Extracted records Block Start

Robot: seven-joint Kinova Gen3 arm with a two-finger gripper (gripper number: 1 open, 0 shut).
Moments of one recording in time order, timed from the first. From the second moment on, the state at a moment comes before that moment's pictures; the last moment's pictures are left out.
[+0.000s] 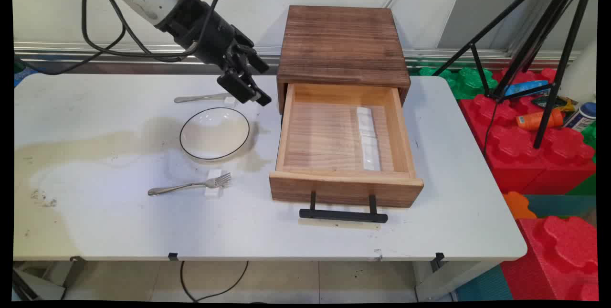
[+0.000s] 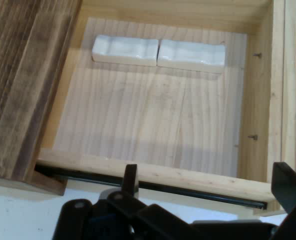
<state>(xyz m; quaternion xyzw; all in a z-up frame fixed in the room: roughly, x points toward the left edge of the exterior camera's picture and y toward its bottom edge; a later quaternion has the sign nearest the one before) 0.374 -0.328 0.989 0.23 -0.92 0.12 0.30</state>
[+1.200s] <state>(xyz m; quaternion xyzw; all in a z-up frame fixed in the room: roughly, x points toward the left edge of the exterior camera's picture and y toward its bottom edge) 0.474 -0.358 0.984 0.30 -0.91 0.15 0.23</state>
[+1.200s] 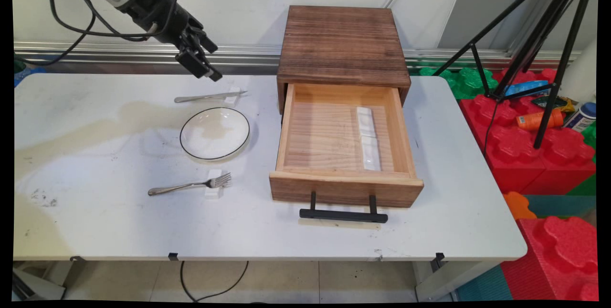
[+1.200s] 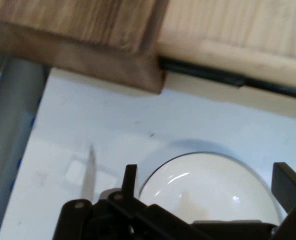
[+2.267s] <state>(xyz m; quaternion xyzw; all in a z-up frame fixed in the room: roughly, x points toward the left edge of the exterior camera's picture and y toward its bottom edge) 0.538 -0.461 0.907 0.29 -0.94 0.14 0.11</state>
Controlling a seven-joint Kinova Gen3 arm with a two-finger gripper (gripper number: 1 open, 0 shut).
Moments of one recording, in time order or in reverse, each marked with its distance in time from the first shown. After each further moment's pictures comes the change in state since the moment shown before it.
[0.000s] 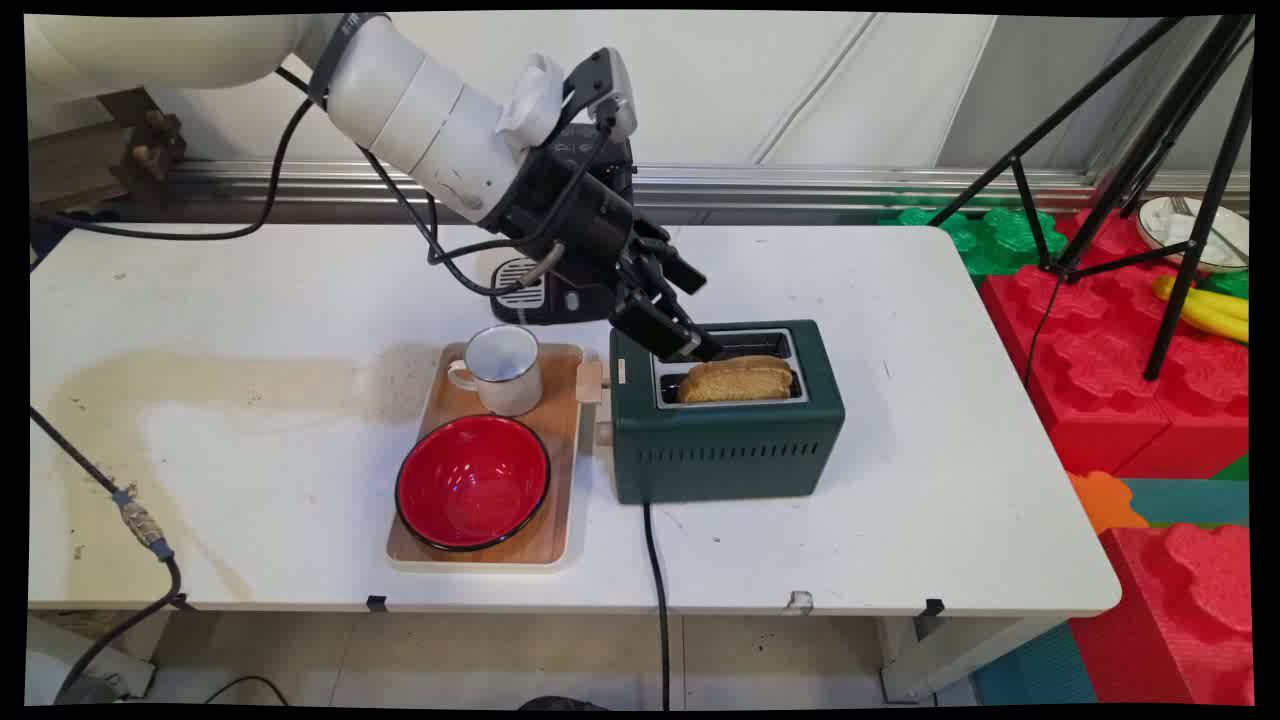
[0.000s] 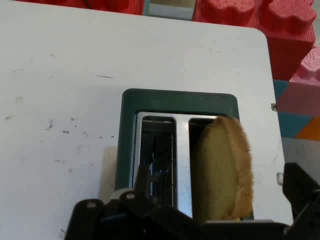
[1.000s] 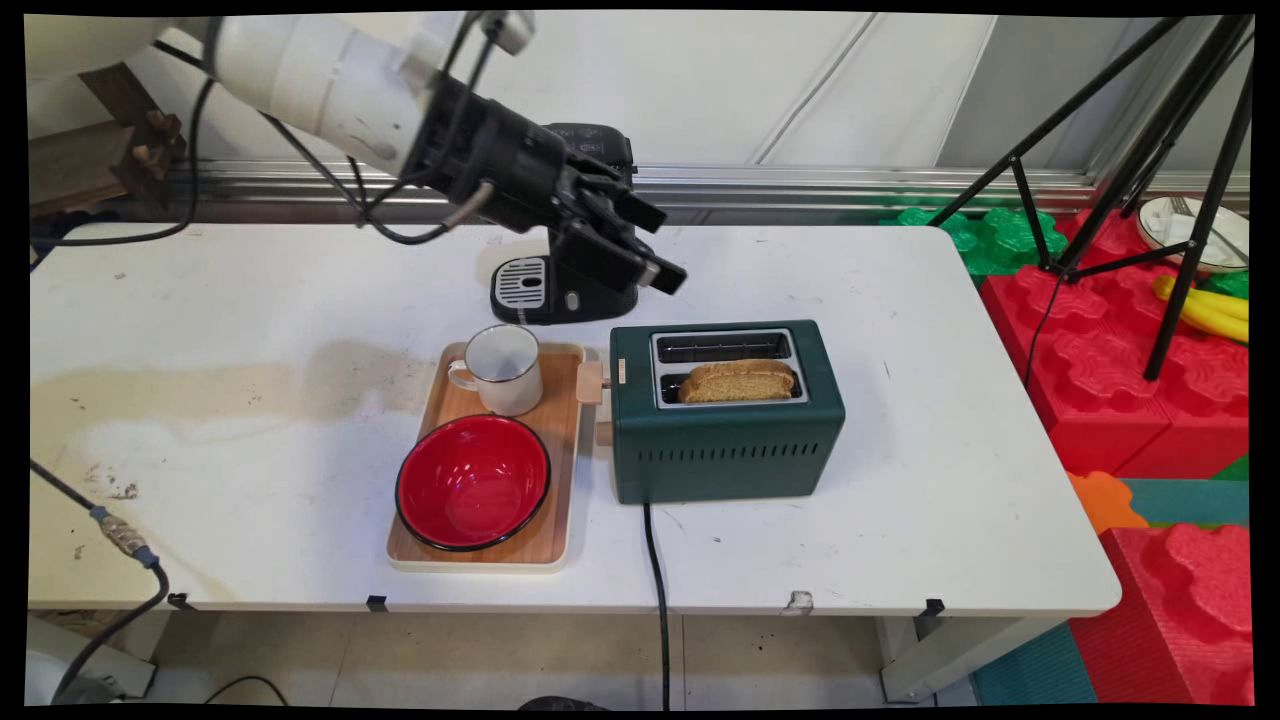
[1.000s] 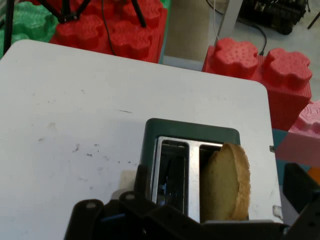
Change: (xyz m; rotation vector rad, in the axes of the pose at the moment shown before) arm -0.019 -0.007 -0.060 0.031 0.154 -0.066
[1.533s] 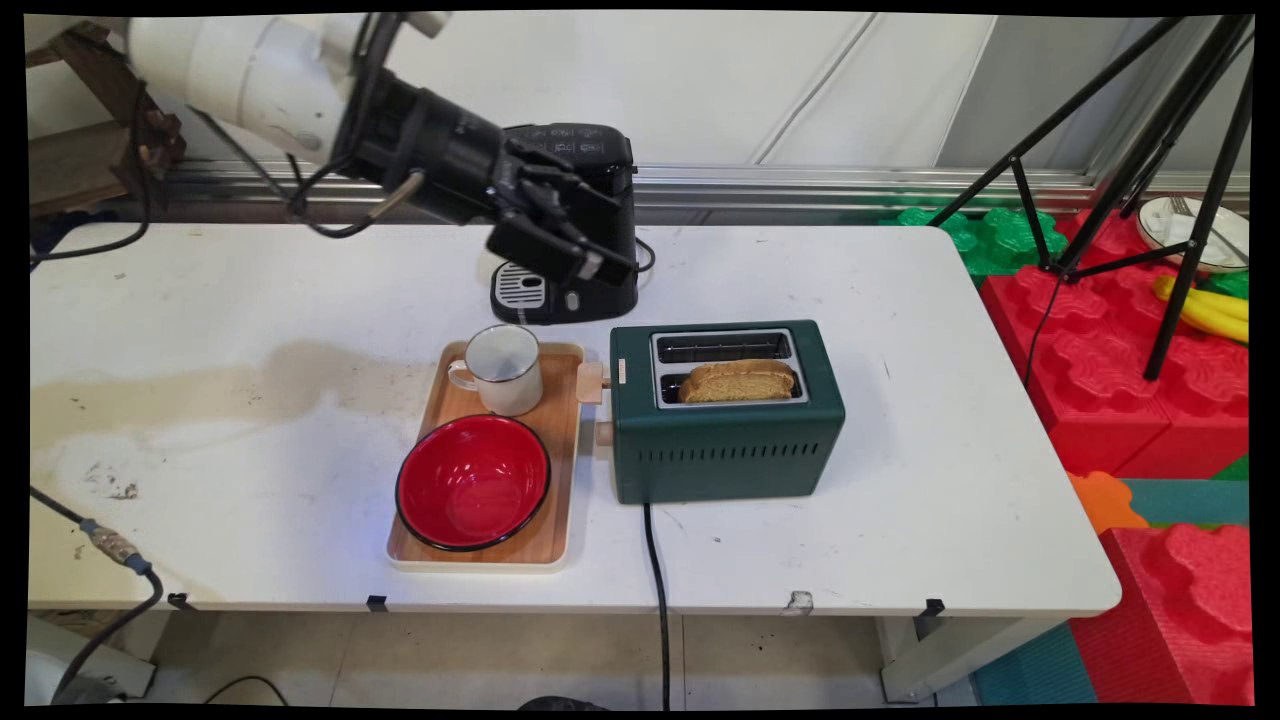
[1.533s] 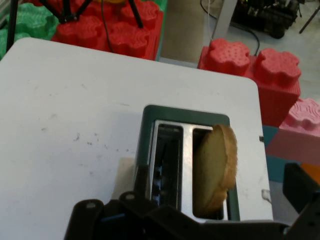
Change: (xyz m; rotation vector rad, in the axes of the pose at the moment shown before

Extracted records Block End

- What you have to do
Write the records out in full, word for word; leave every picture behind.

- Your solution
Robot: seven-joint Kinova Gen3 arm with a two-finger gripper (gripper number: 1 open, 0 shut).
Moments of one recording in time order, timed from the first. From the second moment on, the state at a moment comes before that moment's pictures; the last moment's pictures are left out.
[+0.000s] 
[+0.000s] 
<state>(xyz m; quaternion xyzw; all in a z-up frame fixed in the room: roughly, x points toward the left edge of the exterior camera's picture and y toward its bottom edge; a later quaternion has the sign nearest the one before) 0.374 -0.328 0.989 0.23 -0.92 0.12 0.30</state>
[+1.200s] <state>(xyz m; quaternion xyzw; all in a z-up frame fixed in the room: roughly, x points toward the left edge of the exterior camera's picture and y toward its bottom edge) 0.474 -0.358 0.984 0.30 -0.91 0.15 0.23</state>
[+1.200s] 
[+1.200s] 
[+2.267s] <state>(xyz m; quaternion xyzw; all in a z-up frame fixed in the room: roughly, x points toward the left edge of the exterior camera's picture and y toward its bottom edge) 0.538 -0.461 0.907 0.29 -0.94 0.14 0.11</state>
Controlling a seven-joint Kinova Gen3 arm with a two-finger gripper (gripper number: 1 open, 0 shut).
Moments of one recording, in time order or in reverse, each marked with its distance in time from the first shown. After each further moment's pictures comes the change in state since the moment shown before it.
[0.000s] 
[0.000s] 
[1.000s] 
[1.000s] 
Change: (xyz m; rotation vector rad, in the axes of the pose at the moment shown before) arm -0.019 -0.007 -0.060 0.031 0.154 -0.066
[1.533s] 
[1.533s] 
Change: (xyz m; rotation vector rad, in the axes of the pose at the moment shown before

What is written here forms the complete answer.